Critique de livre : « Il va y avoir des problèmes », de Jen Silverman

Critique de livre : « Il va y avoir des problèmes », de Jen Silverman


J'ai récemment accouché et il y a des moments où je regarde mon fils et je ressens la lourde conscience qu'il portera le fardeau de mes erreurs. À d'autres moments, c'est de la légèreté, car la maternité, en quelques mois seulement, m'a appris que mon influence est limitée, malgré mes meilleures tentatives et mes plus grands échecs. Cette dichotomie est au cœur du nouveau roman intelligent et réfléchi de Jen Silverman, « There's Going to Be Trouble », qui suit deux générations de militants aux prises avec les erreurs du passé alors qu'ils s'efforcent de dessiner un avenir plus viable.

Minnow Hunter est professeur de littérature par intérim dans une université anonyme à Paris, après s'être enfui dans la ville après un scandale (dont le roman retient initialement les détails) dans un lycée privé aux États-Unis. Elle arrive au plus fort des manifestations des Gilets jaunes et tombe sur Charles Vernier, un jeune professeur populaire de communication et de médias issu d'une famille riche et importante qui travaille à l'université de Minnow et qui la fait entrer encore plus intimement dans le giron. des manifestants. Le couple tombe rapidement amoureux et la nature compliquée de la relation provoque l'éveil politique et personnel de Minnow.

Cinq décennies plus tôt, le père de Minnow, Keen, est étudiant en chimie à Harvard, alors que les manifestations contre la guerre du Vietnam perturbent la paix studieuse de l'université. Comme Minnow, Keen s'éprend d'une jeune activiste fougueuse – dans son cas, une jeune femme nommée Olya qui l'entraîne dans le mouvement anti-guerre qui, sous la direction féroce d'Olya, envisage une action plus violente. Le roman saute entre ces deux chronologies, chacune étant entraînée dans des mouvements bouillants.

Pendant environ le premier tiers du livre, j'ai trébuché sur l'exécution du roman.

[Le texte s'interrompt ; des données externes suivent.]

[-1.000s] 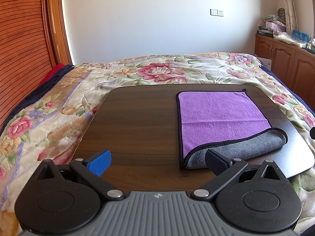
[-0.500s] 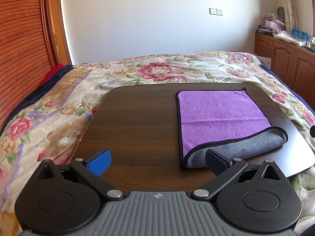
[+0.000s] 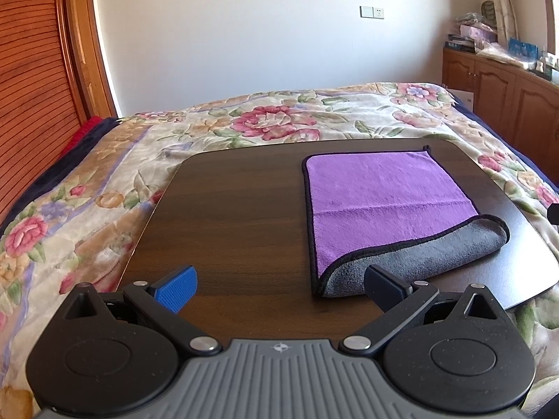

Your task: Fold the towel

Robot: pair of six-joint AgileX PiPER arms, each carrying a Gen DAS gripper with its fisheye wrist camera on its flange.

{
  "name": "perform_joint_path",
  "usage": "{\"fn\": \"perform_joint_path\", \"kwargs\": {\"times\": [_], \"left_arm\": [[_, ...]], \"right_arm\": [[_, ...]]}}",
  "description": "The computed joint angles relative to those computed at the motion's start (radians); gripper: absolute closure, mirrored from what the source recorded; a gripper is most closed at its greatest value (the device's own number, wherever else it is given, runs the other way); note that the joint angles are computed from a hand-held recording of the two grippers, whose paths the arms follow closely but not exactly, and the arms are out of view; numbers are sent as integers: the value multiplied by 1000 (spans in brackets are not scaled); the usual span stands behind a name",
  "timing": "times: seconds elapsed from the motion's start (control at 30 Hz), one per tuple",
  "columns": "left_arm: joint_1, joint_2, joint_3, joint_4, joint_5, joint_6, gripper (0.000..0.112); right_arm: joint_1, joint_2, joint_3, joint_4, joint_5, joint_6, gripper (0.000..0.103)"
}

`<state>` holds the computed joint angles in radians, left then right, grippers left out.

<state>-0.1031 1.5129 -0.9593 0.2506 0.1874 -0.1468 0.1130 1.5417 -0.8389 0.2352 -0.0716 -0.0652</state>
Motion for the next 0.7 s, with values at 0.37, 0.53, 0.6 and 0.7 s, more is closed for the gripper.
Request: {"fn": "perform_joint_path", "kwargs": {"times": [0.37,0.53,0.6,0.7], "left_arm": [[-16,29,-17,31,-4,-6,9],[-21,38,-22,51,-4,-22,9],[-23,40,-23,59,-2,-29,9],[-28,46,-30,73,1,-42,9]], "right_arm": [[-15,26,-25,-236,6,207,0],[-14,32,-30,-216,7,178,0],[-14,35,-33,-220,8,174,0],[-14,40,-38,-256,10,199,0]]}}
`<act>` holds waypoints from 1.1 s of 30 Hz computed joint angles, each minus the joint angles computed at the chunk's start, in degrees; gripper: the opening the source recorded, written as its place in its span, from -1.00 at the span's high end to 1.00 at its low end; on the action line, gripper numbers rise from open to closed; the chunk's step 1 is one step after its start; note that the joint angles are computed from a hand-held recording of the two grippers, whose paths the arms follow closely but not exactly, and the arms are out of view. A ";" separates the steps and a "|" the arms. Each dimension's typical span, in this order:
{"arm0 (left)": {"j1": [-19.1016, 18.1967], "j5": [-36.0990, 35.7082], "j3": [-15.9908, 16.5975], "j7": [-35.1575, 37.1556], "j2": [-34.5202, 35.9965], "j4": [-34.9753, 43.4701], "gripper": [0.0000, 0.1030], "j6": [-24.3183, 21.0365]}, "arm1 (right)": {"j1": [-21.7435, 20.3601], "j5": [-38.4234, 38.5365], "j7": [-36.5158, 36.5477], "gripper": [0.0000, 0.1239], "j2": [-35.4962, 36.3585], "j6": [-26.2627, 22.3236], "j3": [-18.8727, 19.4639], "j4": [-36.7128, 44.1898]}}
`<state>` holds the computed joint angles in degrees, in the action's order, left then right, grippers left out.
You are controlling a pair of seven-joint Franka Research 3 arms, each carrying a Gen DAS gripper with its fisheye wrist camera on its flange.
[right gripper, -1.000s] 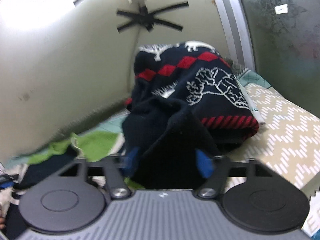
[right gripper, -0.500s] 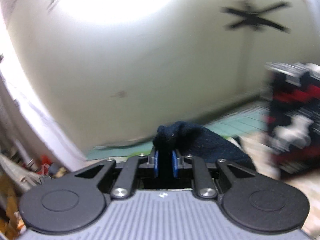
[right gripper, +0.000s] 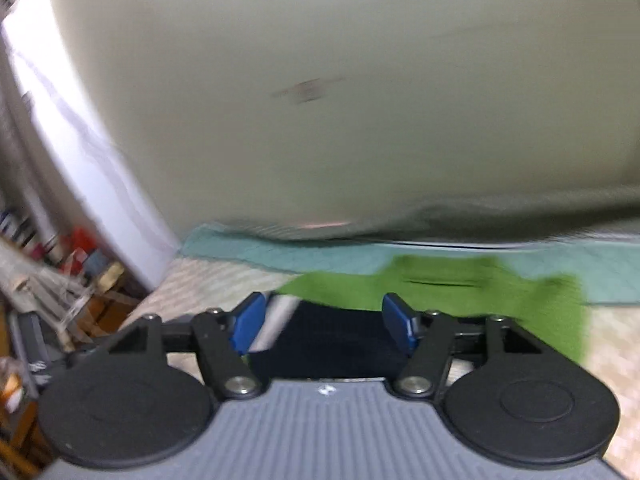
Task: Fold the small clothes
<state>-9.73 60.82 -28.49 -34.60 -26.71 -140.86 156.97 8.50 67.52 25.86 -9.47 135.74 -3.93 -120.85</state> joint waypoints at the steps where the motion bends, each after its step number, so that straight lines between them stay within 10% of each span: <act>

Une prose maladroite affaiblit l'histoire dans son ensemble : les personnages parlent avec des déclarations trop grandioses et avec une conviction irréaliste ; des clichés, tels que « le sourire a glissé de son visage » et « le piéger comme une mouche dans l'ambre », énigment le texte ; des changements de point de vue intermittents (pas les sauts attendus entre les personnages mais des mouvements plus distrayants depuis des perspectives proches ou omniscientes) brouillent le flux narratif. Et la romance entre Charles et Minnow est initialement gênante, suscitant le même type de réaction grinçante que celle que vous ressentez lorsque vous regardez un film avec vos parents et qu'une scène de sexe se produit.

Mais à mesure que les relations se compliquent et s’approfondissent, et que l’intensité augmente, toutes les incohérences stylistiques disparaissent. Silverman a clairement un talent exceptionnel pour la tension dramatique : certaines des meilleures scènes du livre se déroulent alors que les personnages affrontent des désaccords philosophiques et politiques, qu'ils se disputent dans la relative sécurité d'un dîner ou qu'ils se balancent d'une grande fenêtre à un rue grouillante de policiers anti-émeutes en contrebas.

Le roman de Silverman s'articule autour de la manière dont chacun choisit de participer à une manifestation, mais son cœur réside dans la manière dont ses personnages permettent aux relations et à la perte de guider leurs philosophies personnelles. Les expériences, les erreurs et les tragédies de Keen détruisent presque sa capacité à offrir le pardon et à ressentir de l'espoir. Minnow est également aux prises avec des difficultés : après la disgrâce de son lycée privé, son père cesse de lui parler, une perte douloureuse car, en grandissant, il « avait été tout son monde », écrit Silverman. « Il avait façonné l'univers selon sa compréhension. » La façon dont Minnow permet à ses propres échecs (et à ceux de son père) de la guider vers l'avant est l'une des questions centrales du livre.

Le séjour de Minnow à Paris lui apprend la politique française, la droiture et le devoir, oui. Mais cela lui permet également de clarifier ce qu’elle veut hériter de son père et ce qu’elle veut laisser derrière elle. Décrypter cela est la grande responsabilité que nous avons tous. Minnow a dû le comprendre, tout comme Keen avant elle, tout comme moi, et un jour, mon propre fils le fera aussi.